> _TASK TO COMPLETE_
Please filter the entries and return only the lines that include "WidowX".

---------- DATA FOR THIS EXERCISE

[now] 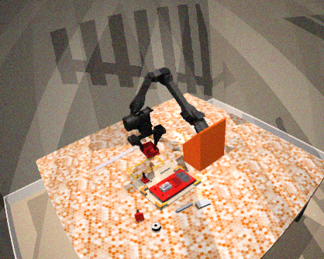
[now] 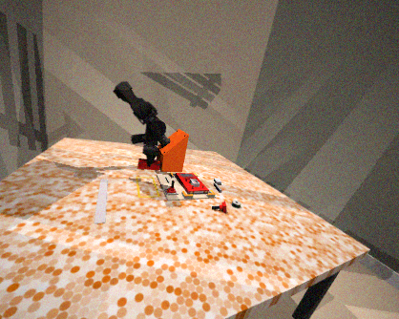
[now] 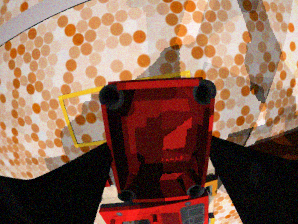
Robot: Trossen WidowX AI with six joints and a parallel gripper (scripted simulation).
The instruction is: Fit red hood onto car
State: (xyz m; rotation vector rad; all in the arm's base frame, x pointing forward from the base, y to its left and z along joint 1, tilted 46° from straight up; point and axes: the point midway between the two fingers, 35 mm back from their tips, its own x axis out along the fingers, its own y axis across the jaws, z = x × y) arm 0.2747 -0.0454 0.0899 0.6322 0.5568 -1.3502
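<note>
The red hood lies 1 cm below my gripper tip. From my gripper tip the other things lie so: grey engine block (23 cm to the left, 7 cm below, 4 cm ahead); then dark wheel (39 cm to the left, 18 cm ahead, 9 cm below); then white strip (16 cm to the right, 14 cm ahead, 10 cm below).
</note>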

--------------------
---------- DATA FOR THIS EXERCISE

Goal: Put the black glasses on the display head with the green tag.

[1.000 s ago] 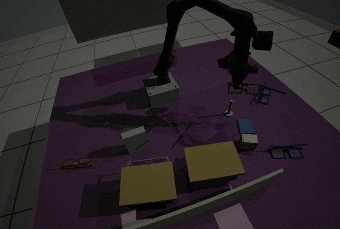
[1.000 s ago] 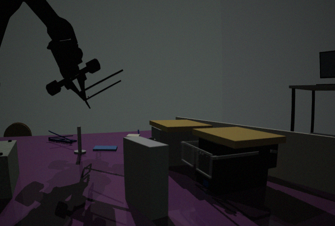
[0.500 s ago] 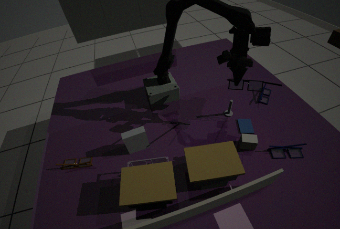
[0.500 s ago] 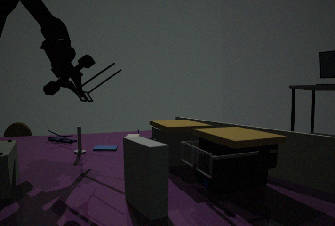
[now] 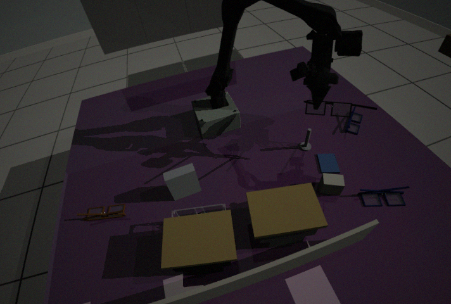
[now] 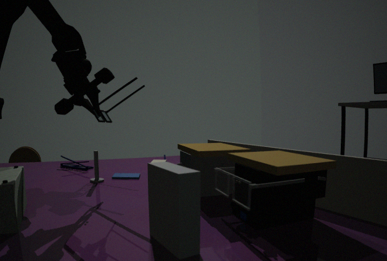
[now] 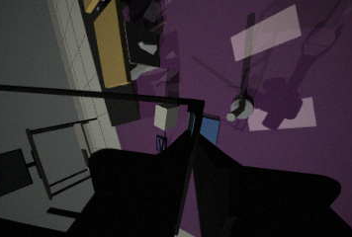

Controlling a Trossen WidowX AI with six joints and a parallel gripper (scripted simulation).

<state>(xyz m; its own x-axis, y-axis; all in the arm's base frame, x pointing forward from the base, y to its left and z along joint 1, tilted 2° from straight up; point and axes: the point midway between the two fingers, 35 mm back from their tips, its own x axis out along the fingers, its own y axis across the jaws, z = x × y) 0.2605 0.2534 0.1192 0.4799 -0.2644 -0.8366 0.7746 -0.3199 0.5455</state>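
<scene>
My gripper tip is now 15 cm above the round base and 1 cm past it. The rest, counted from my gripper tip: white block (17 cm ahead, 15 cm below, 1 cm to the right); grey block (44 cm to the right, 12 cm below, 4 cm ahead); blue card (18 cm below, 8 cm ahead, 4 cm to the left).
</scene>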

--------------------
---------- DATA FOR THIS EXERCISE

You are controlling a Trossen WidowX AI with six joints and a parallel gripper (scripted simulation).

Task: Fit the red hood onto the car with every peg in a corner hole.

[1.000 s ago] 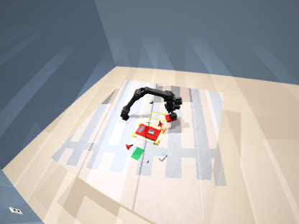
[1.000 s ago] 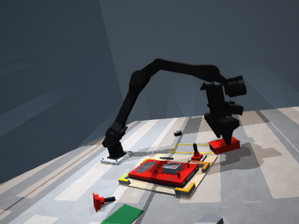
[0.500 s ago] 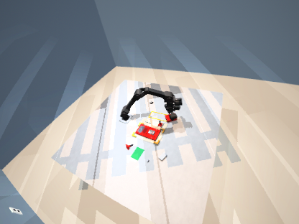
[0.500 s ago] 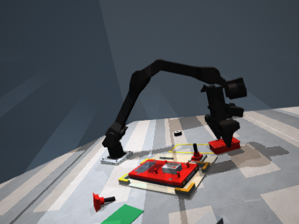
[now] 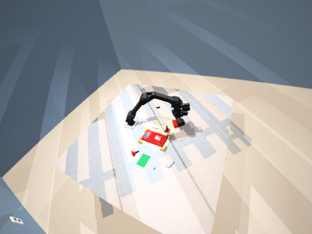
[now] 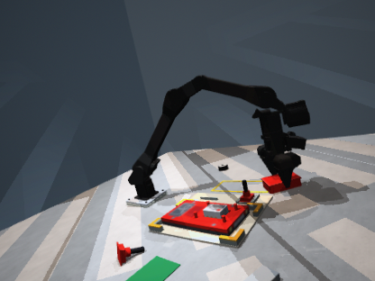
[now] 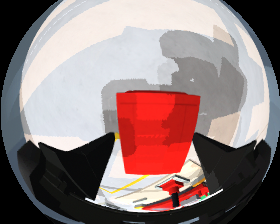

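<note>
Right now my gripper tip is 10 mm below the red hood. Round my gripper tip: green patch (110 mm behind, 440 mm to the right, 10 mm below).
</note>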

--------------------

> _TASK RESPONSE_
Robot: Trossen WidowX AI with six joints and a parallel gripper (scripted simulation).
Controlling a Trossen WidowX AI with six joints and a parallel gripper (scripted simulation).
You are controlling a Trossen WidowX AI with six joints and a parallel gripper (scripted simulation).

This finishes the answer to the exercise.